Das Amtsgericht (AG) München hat mit Urteil vom 20.06.2023 der Klage eines Bank­kun­den über­wie­gend statt­ge­ge­ben, welcher die Erstattung von Geldbeträgen verlangt hat, die mit seiner gestohlenen Geldkarte von Dritten unberechtigt abgehoben worden waren.

Dem Kläger wurde von Unbekannten in Italien sein Portemonnaie gestohlen. Darin enthalten war u. a. seine EC-Karte. Circa 20 Minuten später wurde mit der entwendeten EC-Karte ein Betrag iHv 1.000,00 € abgehoben. Wenige Minuten später bemerkte der Kläger den Diebstahl und meldete seine EC-Karte als gestohlen. Die beklagte Bank belastete das Bankkonto des Klägers mit dem abgehobenen Betrag  nebst Gebühren für die streitgegenständlichen Geldabhebungen im Ausland.

In dem gestohlenen Portemonnaie bewahrte der Kläger neben der EC-Karte u. a. einen kleinen, handgeschriebenen Zettel auf, auf welchem er diverse Telefonnummern sowie die für die EC-Karte ausgegebene vierstellige Geheimzahl (PIN) in verschlüsselter Form niedergeschriebenen hatte. Seine PIN hatte er jedoch in Primzahlen zerlegt und die Zahlen 2, 7 und 317 zusammenhängend und ohne Bezug als "27317" auf den Zettel  notiert.

Der Kläger forderte nun von der beklagten Bank Erstattung der zu Unrecht abgebuchten Beträge. Seiner Auffassung nach sei es unmöglich gewesen, dass die Diebe in der kurzen Zeit seine PIN hätten entschlüsseln können. Vielmehr spreche das Verhalten für den Einsatz einer Technik, mit der es gelänge, den Abhebevorgang auch ohne Kenntnis der PIN durchzuführen.

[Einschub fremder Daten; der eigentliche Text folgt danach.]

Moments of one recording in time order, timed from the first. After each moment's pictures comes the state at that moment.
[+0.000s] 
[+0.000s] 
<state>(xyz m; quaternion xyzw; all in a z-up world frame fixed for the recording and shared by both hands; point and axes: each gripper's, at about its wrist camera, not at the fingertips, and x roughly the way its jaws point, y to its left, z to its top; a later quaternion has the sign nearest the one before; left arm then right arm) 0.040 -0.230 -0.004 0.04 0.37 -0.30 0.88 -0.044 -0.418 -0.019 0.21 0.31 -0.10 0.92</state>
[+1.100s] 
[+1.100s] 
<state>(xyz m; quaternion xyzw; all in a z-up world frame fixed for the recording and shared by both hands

Das Gericht gab der Klage iHv 861,00 € statt. Der Kläger habe aufgrund der ohne seine Autorisierung erfolgten Abhebungen einen verschuldensunabhängigen Anspruch auf Erstattung des abgebuchten Betrages in voller Höhe gegen seine kontoführende Bank. Allerdings sei ein Betrag von 150,00 € abzuziehen, da die Bank auf Grund der Verwendung eines dem Kläger gestohlenen "Zahlungsauthentifizierungsinstruments" (EC-Karte) in dieser Höhe einen verschuldensunabhängigen Schadensersatzanspruch gegen den Kläger habe. Einen darüber hinausgehenden Anspruche habe die Bank hingegen nicht, da der Kläger weder vorsätzlich noch grob fahrlässig gehandelt habe.

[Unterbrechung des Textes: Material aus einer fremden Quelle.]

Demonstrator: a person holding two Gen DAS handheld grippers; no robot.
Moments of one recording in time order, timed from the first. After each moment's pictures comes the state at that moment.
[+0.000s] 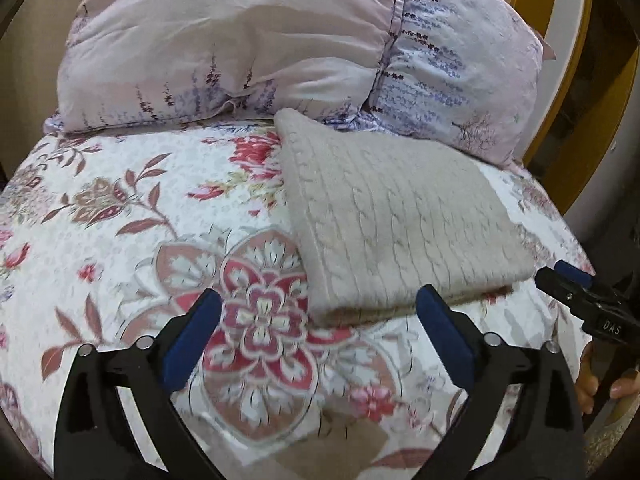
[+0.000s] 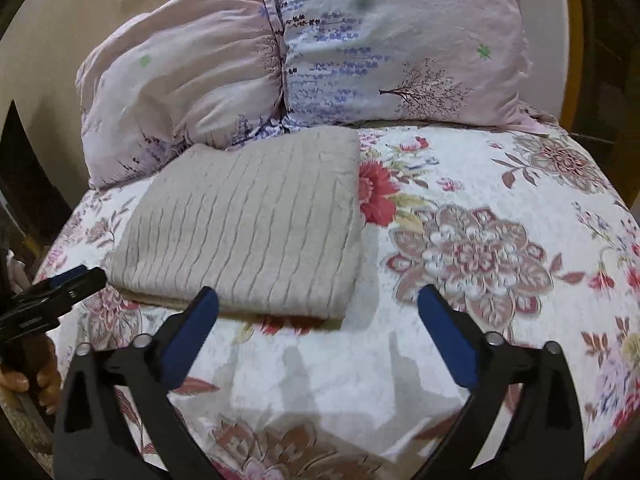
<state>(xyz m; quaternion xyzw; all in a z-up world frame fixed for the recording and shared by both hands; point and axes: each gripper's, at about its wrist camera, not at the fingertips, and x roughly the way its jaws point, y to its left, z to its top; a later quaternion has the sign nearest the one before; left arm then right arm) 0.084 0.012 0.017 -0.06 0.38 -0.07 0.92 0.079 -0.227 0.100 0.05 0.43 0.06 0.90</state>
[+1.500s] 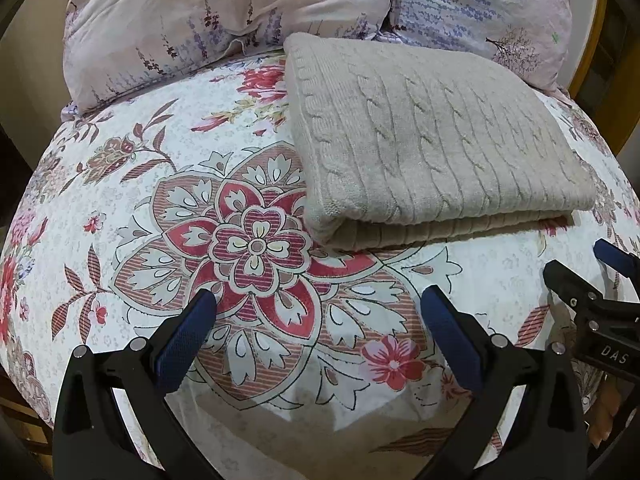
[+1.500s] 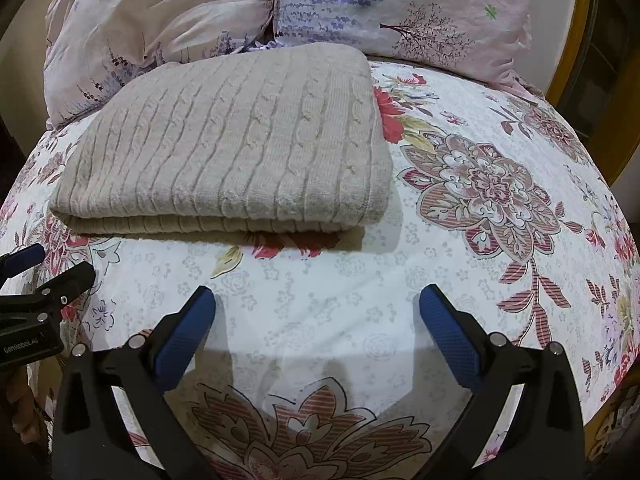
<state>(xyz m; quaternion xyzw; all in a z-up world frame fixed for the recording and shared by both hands) 0.090 -0.017 -0.020 0.02 0.48 0.00 0.88 0.077 -0.198 0.054 0.00 0.52 0.00 0.86</state>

Der Anscheinsbeweis, dass der Kläger seine PIN auf seiner EC-Karte vermerkt oder sie zusammen mit dieser verwahrt habe, greife vorliegend nicht. Die Annahme des Anscheinsbeweises setze voraus, dass der Missbrauch unter Verwendung der Originalkarte und der zutreffenden Geheimzahl erfolgt sei. Die verschlüsselte Aufbewahrung der PIN im Portemonnaie zusammen mit der Zahlungskarte stelle keine grob fahrlässige Verletzung der Pflichten des Klägers dar. Nach ganz herrschender Meinung dürfe die PIN verschlüsselt auch gemeinsam mit der Karte vorgehalten werden, soweit die Verschlüsselung ausreichend komplex sei, um eine Kenntniserlangung Dritter nach menschlichem Ermessen auszuschließen. Dies sei vorliegend der Fall gewesen.